Objective: Rejection is common and pernicious following Vascularized Composite Allotransplantation (VCA). Current monitoring and diagnostic modalities include the clinical exam which is subjective and biopsy with dermatohistopathologic Banff grading, which is subjective and invasive. We reviewed literature exploring non- and minimally invasive modalities for diagnosing and monitoring rejection (NIMMs) in VCA.
Methods: PubMed, Cochrane, and Embase databases were queried, 3125 unique articles were reviewed, yielding 26 included studies exploring 17 distinct NIMMs. Broadly, NIMMs involved Imaging, Liquid Biomarkers, Epidermal Sampling, Clinical Grading Scales, and Introduction of Additional Donor Tissue.
Results: Serum biomarkers including MMP3 and donor-derived microparticles rose with rejection onset. Epidermal sampling non-invasively enabled measurement of cytokine & gene expression profiles implicated in rejection. Both hold promise for monitoring. Clinical grading scales were useful diagnostically as was reflection confocal microscopy. Introducing additional donor tissue showed promise for preemptively identifying rejection but requires additional allograft tissue burden for the recipient.

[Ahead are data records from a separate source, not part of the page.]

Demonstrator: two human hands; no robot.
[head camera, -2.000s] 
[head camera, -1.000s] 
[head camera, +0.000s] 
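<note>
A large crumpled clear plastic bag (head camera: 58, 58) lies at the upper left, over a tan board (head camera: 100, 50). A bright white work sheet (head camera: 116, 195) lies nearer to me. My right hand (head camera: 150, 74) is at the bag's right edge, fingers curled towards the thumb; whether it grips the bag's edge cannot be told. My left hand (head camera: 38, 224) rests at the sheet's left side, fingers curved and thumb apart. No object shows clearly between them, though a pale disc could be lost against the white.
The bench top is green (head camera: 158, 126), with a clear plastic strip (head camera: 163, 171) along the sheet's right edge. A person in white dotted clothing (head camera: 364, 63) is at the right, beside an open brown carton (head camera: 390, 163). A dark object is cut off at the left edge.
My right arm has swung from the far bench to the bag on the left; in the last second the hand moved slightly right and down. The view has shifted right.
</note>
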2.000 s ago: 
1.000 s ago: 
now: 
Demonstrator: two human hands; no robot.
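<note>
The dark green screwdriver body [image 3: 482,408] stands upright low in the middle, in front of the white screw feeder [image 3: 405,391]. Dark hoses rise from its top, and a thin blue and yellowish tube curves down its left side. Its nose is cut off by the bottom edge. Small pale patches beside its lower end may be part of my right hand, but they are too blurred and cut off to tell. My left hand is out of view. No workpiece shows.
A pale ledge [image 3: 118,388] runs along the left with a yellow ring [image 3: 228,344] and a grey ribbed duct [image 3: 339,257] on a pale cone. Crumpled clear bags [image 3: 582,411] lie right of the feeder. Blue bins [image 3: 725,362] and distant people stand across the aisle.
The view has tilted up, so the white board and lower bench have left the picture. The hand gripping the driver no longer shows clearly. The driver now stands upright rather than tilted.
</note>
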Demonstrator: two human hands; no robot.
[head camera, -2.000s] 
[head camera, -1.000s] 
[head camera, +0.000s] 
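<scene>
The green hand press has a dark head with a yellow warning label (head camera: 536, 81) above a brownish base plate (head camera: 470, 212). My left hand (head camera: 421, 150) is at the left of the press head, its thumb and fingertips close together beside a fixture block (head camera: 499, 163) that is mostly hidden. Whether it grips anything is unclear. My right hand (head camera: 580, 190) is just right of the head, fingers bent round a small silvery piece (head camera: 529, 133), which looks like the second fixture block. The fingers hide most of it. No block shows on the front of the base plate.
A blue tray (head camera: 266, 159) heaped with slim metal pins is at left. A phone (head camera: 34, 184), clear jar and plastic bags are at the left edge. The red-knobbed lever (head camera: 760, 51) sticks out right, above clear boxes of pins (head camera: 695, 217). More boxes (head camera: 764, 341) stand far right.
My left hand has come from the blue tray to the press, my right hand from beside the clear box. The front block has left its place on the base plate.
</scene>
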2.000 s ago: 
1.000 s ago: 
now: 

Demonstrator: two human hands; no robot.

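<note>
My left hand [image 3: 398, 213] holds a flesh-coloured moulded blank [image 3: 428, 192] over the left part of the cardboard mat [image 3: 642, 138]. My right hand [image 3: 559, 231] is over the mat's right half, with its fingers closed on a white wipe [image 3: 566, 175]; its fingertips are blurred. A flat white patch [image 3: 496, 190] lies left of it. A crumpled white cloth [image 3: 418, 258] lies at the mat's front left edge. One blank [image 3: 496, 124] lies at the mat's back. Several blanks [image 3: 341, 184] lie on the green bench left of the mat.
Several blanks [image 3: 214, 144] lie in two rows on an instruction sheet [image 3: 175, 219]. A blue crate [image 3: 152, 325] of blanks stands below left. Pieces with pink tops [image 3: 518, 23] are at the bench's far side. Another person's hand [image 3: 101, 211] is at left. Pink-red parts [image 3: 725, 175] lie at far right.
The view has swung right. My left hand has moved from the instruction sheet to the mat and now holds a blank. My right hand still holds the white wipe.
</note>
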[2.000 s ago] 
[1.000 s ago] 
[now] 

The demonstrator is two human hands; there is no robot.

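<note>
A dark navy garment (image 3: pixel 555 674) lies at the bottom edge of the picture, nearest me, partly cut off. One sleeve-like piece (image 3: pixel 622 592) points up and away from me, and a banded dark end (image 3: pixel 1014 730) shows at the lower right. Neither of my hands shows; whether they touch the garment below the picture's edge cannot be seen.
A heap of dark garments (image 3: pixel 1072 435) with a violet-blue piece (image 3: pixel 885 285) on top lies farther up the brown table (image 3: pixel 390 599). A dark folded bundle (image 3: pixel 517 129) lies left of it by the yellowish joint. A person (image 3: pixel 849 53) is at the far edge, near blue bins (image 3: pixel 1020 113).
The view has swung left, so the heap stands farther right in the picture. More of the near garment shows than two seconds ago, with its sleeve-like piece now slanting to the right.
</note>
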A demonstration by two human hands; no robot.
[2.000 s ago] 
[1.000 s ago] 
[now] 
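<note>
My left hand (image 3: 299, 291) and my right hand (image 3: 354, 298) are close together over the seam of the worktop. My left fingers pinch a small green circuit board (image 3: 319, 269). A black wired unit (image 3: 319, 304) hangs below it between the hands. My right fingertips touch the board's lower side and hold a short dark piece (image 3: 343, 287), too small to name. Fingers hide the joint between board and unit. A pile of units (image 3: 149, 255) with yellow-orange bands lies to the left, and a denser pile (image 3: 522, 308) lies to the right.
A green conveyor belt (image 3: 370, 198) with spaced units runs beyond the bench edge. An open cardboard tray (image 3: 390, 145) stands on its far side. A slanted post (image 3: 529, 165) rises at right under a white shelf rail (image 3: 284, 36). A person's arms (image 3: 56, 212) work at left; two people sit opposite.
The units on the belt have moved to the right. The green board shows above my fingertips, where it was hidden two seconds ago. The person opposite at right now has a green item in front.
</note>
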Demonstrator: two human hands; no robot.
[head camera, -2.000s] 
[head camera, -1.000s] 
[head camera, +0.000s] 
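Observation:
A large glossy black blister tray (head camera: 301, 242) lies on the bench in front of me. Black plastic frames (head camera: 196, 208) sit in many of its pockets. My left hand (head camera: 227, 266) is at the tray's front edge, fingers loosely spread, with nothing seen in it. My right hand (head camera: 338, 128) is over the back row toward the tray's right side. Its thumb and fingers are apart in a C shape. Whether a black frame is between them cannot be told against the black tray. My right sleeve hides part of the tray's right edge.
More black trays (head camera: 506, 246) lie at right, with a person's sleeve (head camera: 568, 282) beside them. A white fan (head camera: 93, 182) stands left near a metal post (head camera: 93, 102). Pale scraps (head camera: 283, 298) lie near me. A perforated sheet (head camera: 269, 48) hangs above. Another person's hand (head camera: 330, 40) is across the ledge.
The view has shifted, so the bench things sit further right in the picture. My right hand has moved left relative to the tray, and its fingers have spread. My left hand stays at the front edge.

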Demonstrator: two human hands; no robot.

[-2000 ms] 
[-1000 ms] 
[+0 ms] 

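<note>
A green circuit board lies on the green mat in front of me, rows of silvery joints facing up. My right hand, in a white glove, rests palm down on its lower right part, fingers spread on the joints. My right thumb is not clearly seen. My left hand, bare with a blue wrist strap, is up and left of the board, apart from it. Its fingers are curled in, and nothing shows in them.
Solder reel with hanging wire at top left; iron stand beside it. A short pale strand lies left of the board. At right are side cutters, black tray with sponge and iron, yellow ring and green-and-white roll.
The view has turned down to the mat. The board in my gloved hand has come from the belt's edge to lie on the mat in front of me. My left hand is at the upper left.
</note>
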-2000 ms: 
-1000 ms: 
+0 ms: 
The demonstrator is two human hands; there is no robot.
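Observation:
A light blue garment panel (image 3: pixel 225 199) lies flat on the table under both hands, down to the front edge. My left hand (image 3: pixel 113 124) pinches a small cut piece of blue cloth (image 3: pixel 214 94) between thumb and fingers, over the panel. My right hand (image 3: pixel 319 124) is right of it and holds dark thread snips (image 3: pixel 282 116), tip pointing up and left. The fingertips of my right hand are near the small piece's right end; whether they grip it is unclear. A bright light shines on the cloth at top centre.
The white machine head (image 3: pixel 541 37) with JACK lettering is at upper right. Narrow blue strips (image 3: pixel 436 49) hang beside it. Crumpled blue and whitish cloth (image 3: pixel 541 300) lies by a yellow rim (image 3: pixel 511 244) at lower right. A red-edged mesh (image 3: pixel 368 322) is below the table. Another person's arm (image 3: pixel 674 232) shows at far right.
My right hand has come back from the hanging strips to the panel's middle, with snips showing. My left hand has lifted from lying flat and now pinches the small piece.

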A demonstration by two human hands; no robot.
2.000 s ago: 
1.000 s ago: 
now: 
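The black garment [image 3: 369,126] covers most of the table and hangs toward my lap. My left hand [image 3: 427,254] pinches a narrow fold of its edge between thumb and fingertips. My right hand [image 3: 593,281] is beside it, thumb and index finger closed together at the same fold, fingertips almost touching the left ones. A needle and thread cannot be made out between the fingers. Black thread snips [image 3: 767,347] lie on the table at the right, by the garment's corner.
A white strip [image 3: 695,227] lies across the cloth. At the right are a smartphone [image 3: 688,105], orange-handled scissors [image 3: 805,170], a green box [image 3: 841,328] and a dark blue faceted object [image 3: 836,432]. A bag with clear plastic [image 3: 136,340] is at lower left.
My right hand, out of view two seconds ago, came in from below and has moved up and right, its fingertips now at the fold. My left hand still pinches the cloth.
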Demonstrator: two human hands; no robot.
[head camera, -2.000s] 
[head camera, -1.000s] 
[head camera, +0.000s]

Conclusion: NIMMs have the potential to dramatically improve monitoring and diagnosis in VCA. Many modalities show promise however, additional research is needed and a multimodal algorithmic approach should be explored.
Keywords: Acute rejection; Allotransplant; Basic science; Biomarker; Chronic rejection; Diagnosis; Face; Face transplant; Hand; Minimally invasive; Noninvasive; Prognosis; Rejection monitoring; Systematic review; Translational science; Transplant rejection; Vascularized composite allotransplantation.